The results of the current study demonstrate that a single dose of the Pfizer vaccine in CYP is generally safe and well-tolerated. One vaccine dose reduced the risk of subsequent infection with SARS-CoV-2 in children aged 12-15 years beginning 14 days from the day of vaccination.
This protective benefit was found to be greater against the SARS-CoV-2 Delta variant as compared to the Omicron variant. In the case of vaccinated children who had a history of prior SARS-CoV-2 infection, the protection was over 90% against reinfection for 100 days or more. According to current models, more than 90% of children in the U.K. are considered to have been previously infected with SARS-CoV-2.
Using a risk-benefit analysis, the researchers conclude that there was quantitative evidence to support the rationale for immunization of this group. This supports earlier studies showing vaccine-mediated protection against reinfection with the SARS-CoV-2 wildtype, Alpha, and Delta variants, though to a lesser extent against the Omicron variant. Furthermore, a single vaccine dose was found to reduce disease severity in case of breakthrough infection.

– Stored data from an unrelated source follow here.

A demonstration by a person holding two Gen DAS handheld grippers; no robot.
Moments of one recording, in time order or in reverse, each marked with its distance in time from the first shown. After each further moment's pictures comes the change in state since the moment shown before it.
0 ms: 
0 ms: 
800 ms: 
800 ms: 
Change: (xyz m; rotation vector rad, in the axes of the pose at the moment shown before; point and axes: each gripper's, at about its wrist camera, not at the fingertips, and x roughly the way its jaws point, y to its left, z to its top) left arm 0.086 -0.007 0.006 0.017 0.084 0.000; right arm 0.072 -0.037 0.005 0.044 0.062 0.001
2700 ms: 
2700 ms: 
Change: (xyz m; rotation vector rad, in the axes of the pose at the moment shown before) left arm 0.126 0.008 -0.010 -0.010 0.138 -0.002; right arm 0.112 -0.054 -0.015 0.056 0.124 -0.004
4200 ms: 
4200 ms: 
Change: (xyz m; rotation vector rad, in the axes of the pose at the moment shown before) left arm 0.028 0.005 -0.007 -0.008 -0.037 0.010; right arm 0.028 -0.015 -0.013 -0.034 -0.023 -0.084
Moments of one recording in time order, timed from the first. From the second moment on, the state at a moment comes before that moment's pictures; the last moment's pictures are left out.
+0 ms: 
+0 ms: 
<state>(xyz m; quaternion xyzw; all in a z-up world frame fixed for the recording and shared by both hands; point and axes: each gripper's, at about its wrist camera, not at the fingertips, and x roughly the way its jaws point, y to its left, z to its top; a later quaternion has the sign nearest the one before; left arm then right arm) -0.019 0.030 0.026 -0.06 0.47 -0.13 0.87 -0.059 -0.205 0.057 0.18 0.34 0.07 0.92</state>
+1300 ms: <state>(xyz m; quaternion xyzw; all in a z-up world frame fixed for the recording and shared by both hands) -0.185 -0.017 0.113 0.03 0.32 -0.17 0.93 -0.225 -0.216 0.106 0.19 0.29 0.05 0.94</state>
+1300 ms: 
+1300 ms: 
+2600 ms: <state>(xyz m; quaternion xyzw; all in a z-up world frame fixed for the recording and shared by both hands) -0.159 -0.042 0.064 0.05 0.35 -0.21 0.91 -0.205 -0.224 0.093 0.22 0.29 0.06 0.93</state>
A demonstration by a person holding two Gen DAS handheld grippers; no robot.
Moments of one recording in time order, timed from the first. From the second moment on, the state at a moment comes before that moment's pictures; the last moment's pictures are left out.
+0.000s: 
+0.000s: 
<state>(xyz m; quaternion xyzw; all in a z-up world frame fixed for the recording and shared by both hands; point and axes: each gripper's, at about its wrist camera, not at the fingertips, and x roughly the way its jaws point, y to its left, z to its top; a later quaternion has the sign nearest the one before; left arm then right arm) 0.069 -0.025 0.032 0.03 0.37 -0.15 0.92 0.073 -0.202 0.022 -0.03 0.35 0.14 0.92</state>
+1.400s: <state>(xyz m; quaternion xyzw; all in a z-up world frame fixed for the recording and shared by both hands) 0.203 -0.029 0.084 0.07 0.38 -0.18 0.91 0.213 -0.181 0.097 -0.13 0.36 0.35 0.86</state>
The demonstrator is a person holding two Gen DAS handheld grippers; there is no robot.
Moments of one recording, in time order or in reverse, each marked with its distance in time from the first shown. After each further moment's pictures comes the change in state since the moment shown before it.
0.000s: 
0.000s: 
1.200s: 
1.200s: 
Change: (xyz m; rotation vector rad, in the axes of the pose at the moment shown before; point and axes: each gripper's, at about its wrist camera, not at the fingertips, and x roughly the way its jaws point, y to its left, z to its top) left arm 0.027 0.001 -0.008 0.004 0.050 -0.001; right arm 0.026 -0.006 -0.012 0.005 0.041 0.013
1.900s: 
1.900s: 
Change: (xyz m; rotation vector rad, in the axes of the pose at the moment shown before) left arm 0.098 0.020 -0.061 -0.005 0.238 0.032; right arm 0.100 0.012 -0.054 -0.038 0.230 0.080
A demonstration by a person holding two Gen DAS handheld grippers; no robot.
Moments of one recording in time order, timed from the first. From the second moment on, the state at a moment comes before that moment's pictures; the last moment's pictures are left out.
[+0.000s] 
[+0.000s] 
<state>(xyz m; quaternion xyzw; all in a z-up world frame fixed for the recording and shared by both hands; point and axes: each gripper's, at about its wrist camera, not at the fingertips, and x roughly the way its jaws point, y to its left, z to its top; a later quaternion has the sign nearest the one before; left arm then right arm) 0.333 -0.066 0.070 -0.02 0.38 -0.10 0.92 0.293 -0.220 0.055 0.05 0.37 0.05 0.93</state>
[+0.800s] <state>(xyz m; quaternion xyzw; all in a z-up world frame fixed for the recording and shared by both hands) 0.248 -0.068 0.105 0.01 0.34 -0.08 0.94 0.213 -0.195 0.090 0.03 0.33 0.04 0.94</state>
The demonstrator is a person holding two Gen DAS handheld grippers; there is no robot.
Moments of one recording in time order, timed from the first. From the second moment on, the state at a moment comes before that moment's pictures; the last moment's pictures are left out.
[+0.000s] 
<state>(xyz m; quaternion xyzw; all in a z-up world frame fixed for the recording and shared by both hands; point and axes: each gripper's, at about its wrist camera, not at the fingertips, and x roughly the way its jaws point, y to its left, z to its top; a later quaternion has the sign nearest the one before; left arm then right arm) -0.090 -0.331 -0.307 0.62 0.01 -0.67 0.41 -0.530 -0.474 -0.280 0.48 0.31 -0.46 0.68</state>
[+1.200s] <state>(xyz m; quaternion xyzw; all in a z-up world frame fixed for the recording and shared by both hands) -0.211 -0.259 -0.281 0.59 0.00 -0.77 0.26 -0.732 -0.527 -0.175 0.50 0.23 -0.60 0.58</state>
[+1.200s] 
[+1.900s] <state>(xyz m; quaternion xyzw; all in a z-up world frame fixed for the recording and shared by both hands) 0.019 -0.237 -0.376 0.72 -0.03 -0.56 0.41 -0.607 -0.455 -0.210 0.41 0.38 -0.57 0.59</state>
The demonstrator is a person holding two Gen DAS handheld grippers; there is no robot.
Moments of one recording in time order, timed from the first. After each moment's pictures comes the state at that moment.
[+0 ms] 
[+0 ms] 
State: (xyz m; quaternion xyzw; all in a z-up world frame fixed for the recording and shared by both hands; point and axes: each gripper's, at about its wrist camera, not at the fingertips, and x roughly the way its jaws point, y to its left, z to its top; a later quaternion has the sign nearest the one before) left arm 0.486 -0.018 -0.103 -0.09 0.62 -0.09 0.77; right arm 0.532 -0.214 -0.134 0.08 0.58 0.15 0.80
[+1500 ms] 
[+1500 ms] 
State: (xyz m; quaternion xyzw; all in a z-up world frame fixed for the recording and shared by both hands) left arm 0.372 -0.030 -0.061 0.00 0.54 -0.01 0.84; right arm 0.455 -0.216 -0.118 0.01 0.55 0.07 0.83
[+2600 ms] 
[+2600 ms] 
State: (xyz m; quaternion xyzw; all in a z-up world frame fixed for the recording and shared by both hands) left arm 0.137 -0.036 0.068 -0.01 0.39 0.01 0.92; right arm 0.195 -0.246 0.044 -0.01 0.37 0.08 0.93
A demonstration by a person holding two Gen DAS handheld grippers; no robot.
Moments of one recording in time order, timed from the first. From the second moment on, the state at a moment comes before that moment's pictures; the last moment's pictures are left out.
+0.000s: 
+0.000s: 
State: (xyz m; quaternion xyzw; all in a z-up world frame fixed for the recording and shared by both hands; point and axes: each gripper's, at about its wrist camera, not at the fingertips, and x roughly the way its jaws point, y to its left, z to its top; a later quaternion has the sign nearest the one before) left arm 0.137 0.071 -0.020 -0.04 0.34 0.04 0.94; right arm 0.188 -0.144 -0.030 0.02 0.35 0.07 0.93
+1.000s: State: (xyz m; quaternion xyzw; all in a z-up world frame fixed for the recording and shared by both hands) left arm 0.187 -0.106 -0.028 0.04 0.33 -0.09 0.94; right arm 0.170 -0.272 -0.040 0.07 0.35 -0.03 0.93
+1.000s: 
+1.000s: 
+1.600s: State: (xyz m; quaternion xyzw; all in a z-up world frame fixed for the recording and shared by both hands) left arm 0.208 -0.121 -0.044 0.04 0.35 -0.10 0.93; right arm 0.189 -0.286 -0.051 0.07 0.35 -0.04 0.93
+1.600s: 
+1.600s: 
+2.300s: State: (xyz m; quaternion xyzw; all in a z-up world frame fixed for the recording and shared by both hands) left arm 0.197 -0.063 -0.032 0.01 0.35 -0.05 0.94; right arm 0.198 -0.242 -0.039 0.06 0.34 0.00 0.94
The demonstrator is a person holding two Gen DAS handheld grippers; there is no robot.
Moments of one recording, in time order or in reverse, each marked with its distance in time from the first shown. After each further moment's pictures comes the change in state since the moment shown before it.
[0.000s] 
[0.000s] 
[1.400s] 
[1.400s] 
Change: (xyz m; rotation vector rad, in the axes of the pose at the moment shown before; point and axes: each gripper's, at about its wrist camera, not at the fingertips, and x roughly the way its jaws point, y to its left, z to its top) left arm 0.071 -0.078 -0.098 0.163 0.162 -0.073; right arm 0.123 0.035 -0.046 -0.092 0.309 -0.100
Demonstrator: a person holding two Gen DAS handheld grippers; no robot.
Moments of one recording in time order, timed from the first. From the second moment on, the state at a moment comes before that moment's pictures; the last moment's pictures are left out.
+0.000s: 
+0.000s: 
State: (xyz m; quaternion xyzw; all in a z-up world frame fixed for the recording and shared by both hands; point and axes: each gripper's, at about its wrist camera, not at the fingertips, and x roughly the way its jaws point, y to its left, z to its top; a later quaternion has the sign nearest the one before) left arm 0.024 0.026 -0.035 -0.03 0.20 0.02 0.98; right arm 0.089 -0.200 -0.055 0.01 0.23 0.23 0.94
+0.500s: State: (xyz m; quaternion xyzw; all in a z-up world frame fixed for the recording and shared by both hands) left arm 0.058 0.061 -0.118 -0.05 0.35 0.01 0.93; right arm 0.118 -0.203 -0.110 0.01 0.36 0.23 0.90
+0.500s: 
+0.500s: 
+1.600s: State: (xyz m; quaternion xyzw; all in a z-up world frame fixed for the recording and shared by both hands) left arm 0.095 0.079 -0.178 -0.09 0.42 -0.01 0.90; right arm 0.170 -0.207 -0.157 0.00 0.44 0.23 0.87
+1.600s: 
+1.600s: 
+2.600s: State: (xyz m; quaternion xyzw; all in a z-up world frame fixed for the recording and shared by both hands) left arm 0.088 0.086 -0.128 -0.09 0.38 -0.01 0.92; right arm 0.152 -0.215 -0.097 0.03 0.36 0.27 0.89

Since the current study was carried out during the period when both the Omicron and Delta were circulating, its results may also be specific to these variants. COVID-19 in children is typically a mild, short-lived disease; therefore, the ability to discriminate between naturally mild disease and vaccine-mediated reduction in the severity of the disease is limited.
Even though most recommendations are for two-dose immunization of children, “our data suggest some nuance may be appropriate regarding recommendations for second-dose vaccination, considered temporally (particularly with reference to prior infection) and to new variant emergence.”
medRxiv publishes preliminary scientific reports that are not peer-reviewed and, therefore, should not be regarded as conclusive, guide clinical practice/health-related behavior, or treated as established information.